Como eu disse... eu tinha 5 anos quando aconteceu, eu tinha acabado de "fugir" de um dos churrascos que a família da minha mãe faz todo fim de ano pra comemorar, eu estava chorando e com um corte de 45cm nas minhas costas, que estava manchando a camiseta quadriculada vermelha que eu vestia, a causa do corte? Minha mãe, ela teve um dos seus famosos surtos e pegou o garfo que meu tio Mark estava usando na churrasqueira e avançou sobre mim, enquanto eu estava virado e falando com meus primos Daniel e Ricardo,meus únicos amigos.
Vendo o que acabará de acontecer, minha tia Gemma, partiu pra cima da minha mãe e tirou o garfo na mão dela, a mesma parece ter acordado de um transe, pois quando olhou a marca em minhas costas, começou a berrar pedindo perdão. Era óbvio que eu não a ouvi e comecei a correr sem rumo pro campo que ficava atrás da casa.
Eu sentei em baixo de uma árvore e comecei a chorar.
As lágrimas caiam silenciosas, mas, a dor estava gritando em minhas costas.
Continuo afogado no meu pequeno sofrimento até que... sinto ser abraçado por mãos delicadas que acariciavam minhas costas de maneira que a dor passase e afagava meus cabelos de forma gentil e lenta.
Abro os olhos e vejo que é Hugo, ele era um primo adotado, ele era irmão de consideração de Daniel e Ricardo.
Sempre me tratava bem e cuidava de mim quando eu chorava durante momentos como esse.
Ele não tirava a feição preocupada do rosto, os olhos verdes focados em mim que agora não chorava mais, lentamente desvio o olhar a seus lábios e vejo um pequeno sorriso se formar, eu não entendia o por que, até sentir minhas bochechas quentes, eu havia corado.
Não entendo até o hoje o por que de seu riso, eu corei, todos fazem isso um momento da sua vida que se sentem envergonhados não? Bom, ele me estende a mão e fala de modo doce e calmo.
_ vamos... ela não fez por mal, sabe disso! E se... você se sentir com medo eu, o Dani e o Ri, vamos estar com você... então vamos?
Eu não sei como umas simples palavras vindas dele podiam me dar tanta paz e segurança. Eu apenas aceitei sua mão e vi seu sorriso crescer.
Me levantei e fomos de volta pra festa, chegando minha mãe não estava. Ótimo, foi embora e esqueceu o filho pra trás né? Novidade, estava começando a ficar triste, quando minha tia Gemma vem até mim e fala de forma doce e calma como Hugo havia falado- pelo menos já  sei a quem ele puxou.

Ela disse:

_ sua mãe querido...bem, ela te deixou dormir aqui durante uns dias... ela, precisa... sabe...

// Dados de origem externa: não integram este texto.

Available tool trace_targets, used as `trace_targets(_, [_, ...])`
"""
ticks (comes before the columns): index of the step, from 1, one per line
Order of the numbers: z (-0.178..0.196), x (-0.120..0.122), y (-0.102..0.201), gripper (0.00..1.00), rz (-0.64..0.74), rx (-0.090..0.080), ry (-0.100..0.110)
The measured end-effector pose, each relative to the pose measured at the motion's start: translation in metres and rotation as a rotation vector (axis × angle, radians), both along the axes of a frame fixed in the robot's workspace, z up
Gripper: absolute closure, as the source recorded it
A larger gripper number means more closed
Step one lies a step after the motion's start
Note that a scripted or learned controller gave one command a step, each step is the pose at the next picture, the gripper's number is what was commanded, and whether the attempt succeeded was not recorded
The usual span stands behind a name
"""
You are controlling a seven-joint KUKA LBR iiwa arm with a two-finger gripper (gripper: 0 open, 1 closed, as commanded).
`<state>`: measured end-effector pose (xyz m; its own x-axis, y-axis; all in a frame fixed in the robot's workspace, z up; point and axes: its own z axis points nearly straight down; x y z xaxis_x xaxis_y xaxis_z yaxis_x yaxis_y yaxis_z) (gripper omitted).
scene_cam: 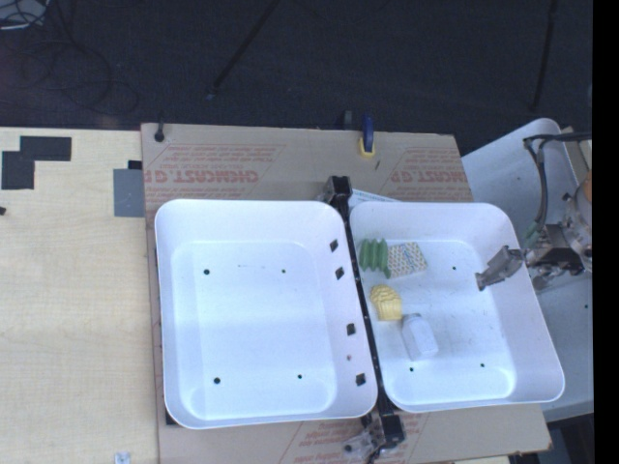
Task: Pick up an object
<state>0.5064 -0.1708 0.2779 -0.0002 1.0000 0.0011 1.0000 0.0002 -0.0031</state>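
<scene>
I am watching the gripper (495, 269) hanging at the right side of the frame, over the right-hand bin (522, 375) near its right wall, and from up here I cannot tell how it is set. Nothing is showing in its grasp. The pickable things are all lying in the left part of that bin: a green ridged object (374, 255) is sitting toward the upper left, touching a speckled packet (406, 258) just to its right. A yellow ridged object (386, 304) is lying below them, and a small white block (419, 336) is resting lower still, near the bin's middle. The left-hand bin (184, 356) is sitting beside it.
</scene>
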Motion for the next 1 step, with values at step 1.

Eu sei, ela não me quer por perto. Bom, pelo menos concordamos que eu e ela temos isso em comum no momento.
Eu apenas assenti e me virei tendo a imagem de um Hugo sorridente, pulando animadamente pela notícia.
_ que bom! Agora vamos ter mais tempo pra ficar juntos!

Eu confesso que corei ao ouvir suas palavras, mesmo sendo de uma criança, me fizeram repensar se estava triste ou feliz por minha mãe ter me largado.
Ele se afastou e foi até os irmãos, eu corri até minha avó e fiz uma pergunta um tanto quanto adulta a ela.
_ vovó, por que a vida me trás coisas ruins e boas?

_ oh querido, a vida e assim mesmo.

E foi nesse momento que eu percebi uma sanção de insatisfação, com aquela resposta.
Ela não havia me respondido com clareza! E aquela pergunta que havia feito a ela martelou na minha cabeça o resto do dia.
Então hoje, eu, com meus 15 anos, tenho buscado uma resposta sozinho que possa me satisfazer de maneira que essa pergunta nunca mais venha até mim.